Artist Uses 3D Printing To Save Art Destroyed By ISIS

This artist is salvaging work destroyed by ISIS through 3D printing and a year's worth of research.

Credit: Morehshin Allahyari

Credit: Morehshin Allahyari

Artist Morehshin Allahyari has spent the last year working with experts in art history and museum staff to gather information on several statues destroyed by ISIS and recreate them using 3D printing and the power of downloading.

Rhizome, an affiliate of the New Museum in New York, commissioned Allahyari to recreate some of the historical works smashed to pieces by ISIS, who terrorize the world with the vandalism of irreplaceable works and claim that it is to erase any history of polytheism.

Credit: Morehshin Allahyari

Credit: Morehshin Allahyari

Allahyari worked alongside museum staff to collect what little information is available from some of the destroyed pieces that were confirmed by archaeologists and historians. The artist makes it clear that her goal was never to replace the works, as that is not possible, but to create a digital time capsule. She explains that the project is all about “reconstructing not just the artifact, but the history and information.”

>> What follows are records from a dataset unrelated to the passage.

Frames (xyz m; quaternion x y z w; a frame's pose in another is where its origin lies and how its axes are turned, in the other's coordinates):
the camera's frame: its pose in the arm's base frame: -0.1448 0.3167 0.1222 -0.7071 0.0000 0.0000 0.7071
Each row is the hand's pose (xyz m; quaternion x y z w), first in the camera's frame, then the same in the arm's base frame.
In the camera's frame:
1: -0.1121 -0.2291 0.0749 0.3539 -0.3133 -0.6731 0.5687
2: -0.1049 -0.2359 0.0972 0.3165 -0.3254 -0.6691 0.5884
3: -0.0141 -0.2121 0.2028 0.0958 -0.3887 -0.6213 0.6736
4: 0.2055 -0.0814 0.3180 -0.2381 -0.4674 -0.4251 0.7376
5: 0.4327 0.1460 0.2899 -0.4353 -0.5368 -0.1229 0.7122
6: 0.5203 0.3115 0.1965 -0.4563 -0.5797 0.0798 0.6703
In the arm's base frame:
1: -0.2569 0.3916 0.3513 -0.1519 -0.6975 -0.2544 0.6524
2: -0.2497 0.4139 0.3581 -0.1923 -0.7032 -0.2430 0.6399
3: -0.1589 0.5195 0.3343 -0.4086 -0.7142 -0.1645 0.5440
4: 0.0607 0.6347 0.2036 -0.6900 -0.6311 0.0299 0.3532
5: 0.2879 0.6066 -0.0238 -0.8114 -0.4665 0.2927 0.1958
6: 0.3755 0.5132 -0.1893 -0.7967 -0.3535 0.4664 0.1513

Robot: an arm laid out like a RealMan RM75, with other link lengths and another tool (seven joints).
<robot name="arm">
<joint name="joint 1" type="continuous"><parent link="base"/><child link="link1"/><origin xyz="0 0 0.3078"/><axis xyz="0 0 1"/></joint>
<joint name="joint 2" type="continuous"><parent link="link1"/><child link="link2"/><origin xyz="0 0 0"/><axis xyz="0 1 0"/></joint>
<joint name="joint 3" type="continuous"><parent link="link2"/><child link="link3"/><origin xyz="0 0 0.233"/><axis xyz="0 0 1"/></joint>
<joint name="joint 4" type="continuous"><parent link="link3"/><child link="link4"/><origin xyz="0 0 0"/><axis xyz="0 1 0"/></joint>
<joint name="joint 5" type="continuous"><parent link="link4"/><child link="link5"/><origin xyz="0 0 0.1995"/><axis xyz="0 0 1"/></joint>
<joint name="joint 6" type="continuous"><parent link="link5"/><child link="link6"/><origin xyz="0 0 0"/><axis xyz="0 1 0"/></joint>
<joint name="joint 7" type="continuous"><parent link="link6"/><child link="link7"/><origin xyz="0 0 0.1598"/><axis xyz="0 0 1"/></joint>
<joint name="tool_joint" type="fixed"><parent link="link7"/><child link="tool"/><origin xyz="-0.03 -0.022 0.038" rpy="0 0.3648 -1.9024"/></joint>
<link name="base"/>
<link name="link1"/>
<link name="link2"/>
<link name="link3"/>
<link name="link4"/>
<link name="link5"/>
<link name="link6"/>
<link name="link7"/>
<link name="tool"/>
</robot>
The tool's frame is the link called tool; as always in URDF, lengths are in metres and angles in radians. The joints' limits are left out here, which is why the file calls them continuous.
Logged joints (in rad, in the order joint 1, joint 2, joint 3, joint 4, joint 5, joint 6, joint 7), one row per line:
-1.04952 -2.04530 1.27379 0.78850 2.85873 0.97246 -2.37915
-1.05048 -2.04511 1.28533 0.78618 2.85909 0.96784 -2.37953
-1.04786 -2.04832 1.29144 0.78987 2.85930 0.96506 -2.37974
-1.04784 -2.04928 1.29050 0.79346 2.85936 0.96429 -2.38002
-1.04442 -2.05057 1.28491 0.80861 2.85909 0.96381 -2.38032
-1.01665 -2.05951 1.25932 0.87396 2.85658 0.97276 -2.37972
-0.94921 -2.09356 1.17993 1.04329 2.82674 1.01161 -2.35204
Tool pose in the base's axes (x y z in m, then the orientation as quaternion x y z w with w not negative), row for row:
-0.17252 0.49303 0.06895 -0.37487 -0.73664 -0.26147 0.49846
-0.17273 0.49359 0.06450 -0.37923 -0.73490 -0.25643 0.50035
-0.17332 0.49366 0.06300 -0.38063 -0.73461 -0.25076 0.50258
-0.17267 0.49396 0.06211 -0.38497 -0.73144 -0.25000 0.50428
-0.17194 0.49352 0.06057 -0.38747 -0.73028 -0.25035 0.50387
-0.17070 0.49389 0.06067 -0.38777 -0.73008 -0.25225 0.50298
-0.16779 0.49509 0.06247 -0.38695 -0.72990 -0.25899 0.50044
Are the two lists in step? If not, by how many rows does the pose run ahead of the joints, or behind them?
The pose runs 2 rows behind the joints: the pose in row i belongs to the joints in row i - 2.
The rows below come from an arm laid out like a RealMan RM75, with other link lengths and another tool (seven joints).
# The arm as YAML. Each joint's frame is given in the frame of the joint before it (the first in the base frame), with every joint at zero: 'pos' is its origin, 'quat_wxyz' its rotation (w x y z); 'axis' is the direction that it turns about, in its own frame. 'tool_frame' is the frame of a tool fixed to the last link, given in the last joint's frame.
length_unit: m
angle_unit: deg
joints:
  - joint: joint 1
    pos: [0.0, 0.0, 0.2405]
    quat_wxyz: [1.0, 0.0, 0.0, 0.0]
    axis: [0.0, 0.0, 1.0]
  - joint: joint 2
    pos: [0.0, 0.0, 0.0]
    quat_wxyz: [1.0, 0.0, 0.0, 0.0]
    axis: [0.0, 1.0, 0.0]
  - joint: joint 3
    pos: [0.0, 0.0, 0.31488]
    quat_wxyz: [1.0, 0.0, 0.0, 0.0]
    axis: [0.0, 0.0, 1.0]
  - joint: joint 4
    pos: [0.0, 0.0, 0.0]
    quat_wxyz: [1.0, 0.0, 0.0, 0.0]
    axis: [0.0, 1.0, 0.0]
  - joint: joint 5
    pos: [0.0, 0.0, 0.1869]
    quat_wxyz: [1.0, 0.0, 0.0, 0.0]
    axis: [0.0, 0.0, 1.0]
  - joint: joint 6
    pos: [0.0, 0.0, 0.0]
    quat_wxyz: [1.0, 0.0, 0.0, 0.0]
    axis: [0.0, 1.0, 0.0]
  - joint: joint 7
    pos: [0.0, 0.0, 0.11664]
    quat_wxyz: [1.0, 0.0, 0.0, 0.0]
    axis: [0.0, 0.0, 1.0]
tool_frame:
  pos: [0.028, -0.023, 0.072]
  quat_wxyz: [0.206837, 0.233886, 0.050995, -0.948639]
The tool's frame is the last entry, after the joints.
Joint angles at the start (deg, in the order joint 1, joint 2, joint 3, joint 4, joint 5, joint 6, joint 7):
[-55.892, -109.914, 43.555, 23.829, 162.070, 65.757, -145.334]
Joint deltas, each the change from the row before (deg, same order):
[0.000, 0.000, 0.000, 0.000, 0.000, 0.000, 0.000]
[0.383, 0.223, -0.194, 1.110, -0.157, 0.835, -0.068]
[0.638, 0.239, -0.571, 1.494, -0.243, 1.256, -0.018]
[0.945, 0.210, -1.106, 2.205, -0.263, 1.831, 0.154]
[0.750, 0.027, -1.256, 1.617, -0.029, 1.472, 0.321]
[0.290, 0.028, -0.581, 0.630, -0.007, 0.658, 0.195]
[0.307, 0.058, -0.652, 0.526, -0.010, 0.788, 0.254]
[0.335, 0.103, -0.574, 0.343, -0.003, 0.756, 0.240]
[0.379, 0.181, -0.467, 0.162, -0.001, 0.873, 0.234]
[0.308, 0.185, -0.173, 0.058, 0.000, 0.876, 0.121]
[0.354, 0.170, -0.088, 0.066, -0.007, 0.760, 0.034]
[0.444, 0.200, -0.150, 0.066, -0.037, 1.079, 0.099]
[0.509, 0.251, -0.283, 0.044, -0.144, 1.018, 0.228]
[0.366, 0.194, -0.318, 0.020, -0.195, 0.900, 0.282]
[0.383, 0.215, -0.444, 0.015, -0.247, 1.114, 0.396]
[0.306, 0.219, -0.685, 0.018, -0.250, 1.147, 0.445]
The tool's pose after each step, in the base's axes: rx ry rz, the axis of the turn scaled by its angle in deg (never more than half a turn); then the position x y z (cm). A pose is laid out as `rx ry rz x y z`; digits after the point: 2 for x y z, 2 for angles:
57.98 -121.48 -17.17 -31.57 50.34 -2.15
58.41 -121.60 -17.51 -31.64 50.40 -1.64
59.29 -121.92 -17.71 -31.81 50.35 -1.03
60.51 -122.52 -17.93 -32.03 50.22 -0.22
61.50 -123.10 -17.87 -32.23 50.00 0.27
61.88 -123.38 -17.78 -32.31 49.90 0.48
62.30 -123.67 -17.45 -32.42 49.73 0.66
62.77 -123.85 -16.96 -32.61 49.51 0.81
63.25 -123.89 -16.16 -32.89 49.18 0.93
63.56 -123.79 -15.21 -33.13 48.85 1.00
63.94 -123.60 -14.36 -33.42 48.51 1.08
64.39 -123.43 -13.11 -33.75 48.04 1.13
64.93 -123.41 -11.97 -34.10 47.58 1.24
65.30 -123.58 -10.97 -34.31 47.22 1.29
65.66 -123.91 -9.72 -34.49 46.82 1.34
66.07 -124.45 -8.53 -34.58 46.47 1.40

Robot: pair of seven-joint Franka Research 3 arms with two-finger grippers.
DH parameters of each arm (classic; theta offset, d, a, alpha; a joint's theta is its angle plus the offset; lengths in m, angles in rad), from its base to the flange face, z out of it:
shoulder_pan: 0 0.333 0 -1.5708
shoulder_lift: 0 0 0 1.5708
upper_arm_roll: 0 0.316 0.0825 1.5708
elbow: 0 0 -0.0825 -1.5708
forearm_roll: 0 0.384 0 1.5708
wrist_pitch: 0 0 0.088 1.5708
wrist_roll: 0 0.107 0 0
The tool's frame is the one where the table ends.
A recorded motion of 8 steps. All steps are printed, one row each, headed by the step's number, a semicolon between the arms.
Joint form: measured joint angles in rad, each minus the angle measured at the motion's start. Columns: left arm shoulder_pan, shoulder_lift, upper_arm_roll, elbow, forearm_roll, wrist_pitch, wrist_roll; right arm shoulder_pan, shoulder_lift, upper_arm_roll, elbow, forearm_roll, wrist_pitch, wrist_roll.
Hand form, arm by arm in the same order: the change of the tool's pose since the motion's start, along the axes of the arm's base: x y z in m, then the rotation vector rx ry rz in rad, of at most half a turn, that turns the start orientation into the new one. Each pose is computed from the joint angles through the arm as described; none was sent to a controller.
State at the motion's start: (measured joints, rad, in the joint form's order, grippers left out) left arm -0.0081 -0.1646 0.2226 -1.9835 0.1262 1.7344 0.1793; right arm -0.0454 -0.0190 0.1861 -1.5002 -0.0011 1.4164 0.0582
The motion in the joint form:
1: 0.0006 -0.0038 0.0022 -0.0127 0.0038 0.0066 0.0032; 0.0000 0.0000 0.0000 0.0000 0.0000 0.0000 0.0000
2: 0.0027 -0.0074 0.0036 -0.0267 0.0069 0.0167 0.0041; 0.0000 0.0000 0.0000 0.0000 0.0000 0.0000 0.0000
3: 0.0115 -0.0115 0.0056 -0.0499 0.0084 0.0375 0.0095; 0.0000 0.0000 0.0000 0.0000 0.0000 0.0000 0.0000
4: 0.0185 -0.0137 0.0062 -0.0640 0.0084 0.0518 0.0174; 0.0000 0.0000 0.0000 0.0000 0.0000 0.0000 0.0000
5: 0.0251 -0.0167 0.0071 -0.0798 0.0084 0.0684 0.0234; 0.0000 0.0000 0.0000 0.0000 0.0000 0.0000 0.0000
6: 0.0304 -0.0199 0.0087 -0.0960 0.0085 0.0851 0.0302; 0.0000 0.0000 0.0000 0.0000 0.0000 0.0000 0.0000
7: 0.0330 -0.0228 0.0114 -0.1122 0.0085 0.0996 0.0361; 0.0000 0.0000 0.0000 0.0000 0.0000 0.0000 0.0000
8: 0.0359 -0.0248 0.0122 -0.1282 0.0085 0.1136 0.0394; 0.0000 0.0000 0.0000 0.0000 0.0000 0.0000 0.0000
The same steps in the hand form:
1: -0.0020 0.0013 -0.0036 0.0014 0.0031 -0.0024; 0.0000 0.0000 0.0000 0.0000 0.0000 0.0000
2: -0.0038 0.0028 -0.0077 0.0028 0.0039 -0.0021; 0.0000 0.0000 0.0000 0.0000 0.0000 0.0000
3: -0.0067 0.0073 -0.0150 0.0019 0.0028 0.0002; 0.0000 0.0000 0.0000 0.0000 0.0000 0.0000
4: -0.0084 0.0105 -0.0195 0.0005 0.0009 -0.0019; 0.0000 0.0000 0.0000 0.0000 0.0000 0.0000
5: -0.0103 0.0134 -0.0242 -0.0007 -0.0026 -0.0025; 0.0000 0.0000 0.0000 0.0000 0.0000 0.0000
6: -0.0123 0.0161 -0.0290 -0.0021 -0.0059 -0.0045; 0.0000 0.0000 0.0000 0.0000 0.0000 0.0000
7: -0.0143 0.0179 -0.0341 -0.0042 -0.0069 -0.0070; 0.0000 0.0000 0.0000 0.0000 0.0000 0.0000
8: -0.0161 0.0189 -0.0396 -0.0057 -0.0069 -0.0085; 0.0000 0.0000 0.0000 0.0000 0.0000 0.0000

The project, titled Material Speculation: ISIS/Download, is put together into file that is available for anyone to download on the Rhizome website. So far, there are two works of art that anyone can download, and each file includes scholarly research, email correspondence with the Mosul Museum, high resolution images and 3-D printable versions of the artworks.

Allahyari 3D printed the projects as well and inserted a hard drive filled with all of the compiled information into the plastic replica of the statues.

Credit: ISIS

Credit: ISIS

Iraq’s Mosul Museum was hit hard early last year by ISIS, who took over the city of Mosul, looted the museum, and then destroyed the artifacts that were still there. Fortunately, the museum foresaw the invasion and transferred many of their works to the National Museum in Baghdad for safekeeping months before ISIS took over.

Video footage emerged of ISIS destroying some of the unique artifacts, inspiring artists and activists to recreate the works digitally.

Rhizome curator Paul Soulellis told the Observer,

“That’s what gives this project power—downloading. In a way, it gives the artwork new life.”